Green, Red, Green, GreenI have never worked in an environment that practices Test Driven Development (TDD), but the little that I have read suggests that there are three phases: Red – The Test is written, and checked that it will fail properly; Green – The test code is rewritten so that is passes ‘by any means possible’; and finally Refactor – the code under test is refactored to produce the desired end-results for real.

I understand the point of testing that your test can fail, but I don’t understand why its a good idea to make it look like your test is passing with anything other than real code? At ‘Red’ I can hope no-one will mistake my failing test for something that is working or finished – at ‘Green’ however, I have a test that appears to be functioning and could easily be mistaken for a test that was complete for code that was complete! The process has three steps; Write Test, Write basic Production Code, and Refactor…. but the measurement system has just two outputs; Red and Green. The output does not tell an interested third party where the process got to – or to put it another way, there is no correlation between the process and the output. Now, if a test could somehow be informed where you were at in the development process you could have Red – Chartreuse – Green – with the middle-colour (indicating yellowish-green) also marking the middle step of the process and a kind-of test pass (but not the real test pass). But to do this, you would have to maintain meta-data in your code about the process you were following when coding, which would itself become another point of failure, perhaps?

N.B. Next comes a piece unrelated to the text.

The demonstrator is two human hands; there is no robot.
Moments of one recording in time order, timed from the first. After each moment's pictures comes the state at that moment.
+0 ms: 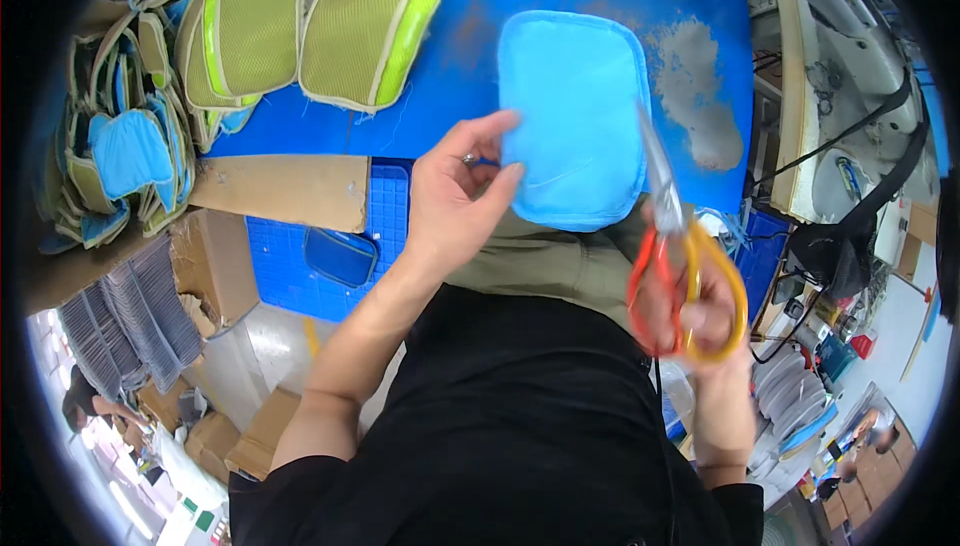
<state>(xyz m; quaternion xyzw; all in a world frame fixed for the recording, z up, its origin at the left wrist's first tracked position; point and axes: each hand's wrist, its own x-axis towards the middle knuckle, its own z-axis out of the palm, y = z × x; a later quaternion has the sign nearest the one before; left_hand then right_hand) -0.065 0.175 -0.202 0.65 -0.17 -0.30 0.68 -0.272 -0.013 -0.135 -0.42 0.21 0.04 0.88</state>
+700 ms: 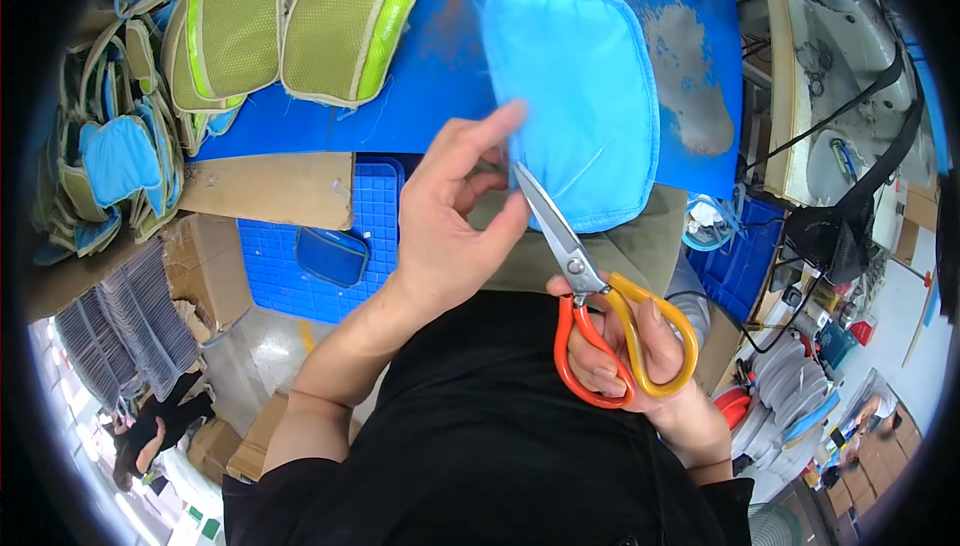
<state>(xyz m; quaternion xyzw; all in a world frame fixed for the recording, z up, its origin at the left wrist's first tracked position) -0.085 0.173 -0.165 0.65 -0.26 -0.26 0.67 -0.280 0.045 -0.128 -0.16 0.18 0.14 0.96</state>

For example, in Automated Builds I mentioned that I had noticed confusion between causes of test failures (was it a bad test, or a bad code-change), and one might additionally imagine complaints that a test was at Chartreuse (because it had been incorrectly marked as being at the central phase when in fact it really ought to have gone back to the ‘Red’ step because changes to functionality should have resulted in tests being rewritten. I can’t help but feel I am being a little ridiculous here, but…?

In fact, thinking about it, I have seen tests that indicate that the TDD process is in fact Green, Red, Green, Green – because if you write a test with no Assert the test will pass (in my experience with NUnit at least). Therefore, you can have a test that appears to work (it’s green) and yet nothing has been tested. maybe it is melodramatic to say it, but that’s scary and very wrong.

Let me be clear, I am not against starting new coding with writing unit tests, and I certainly believe that designing code from the ground-up to be testable is a good thing, but I just can’t understand this desire to ‘hack’ code to achieve a unit-test success in the steps to tested and working code.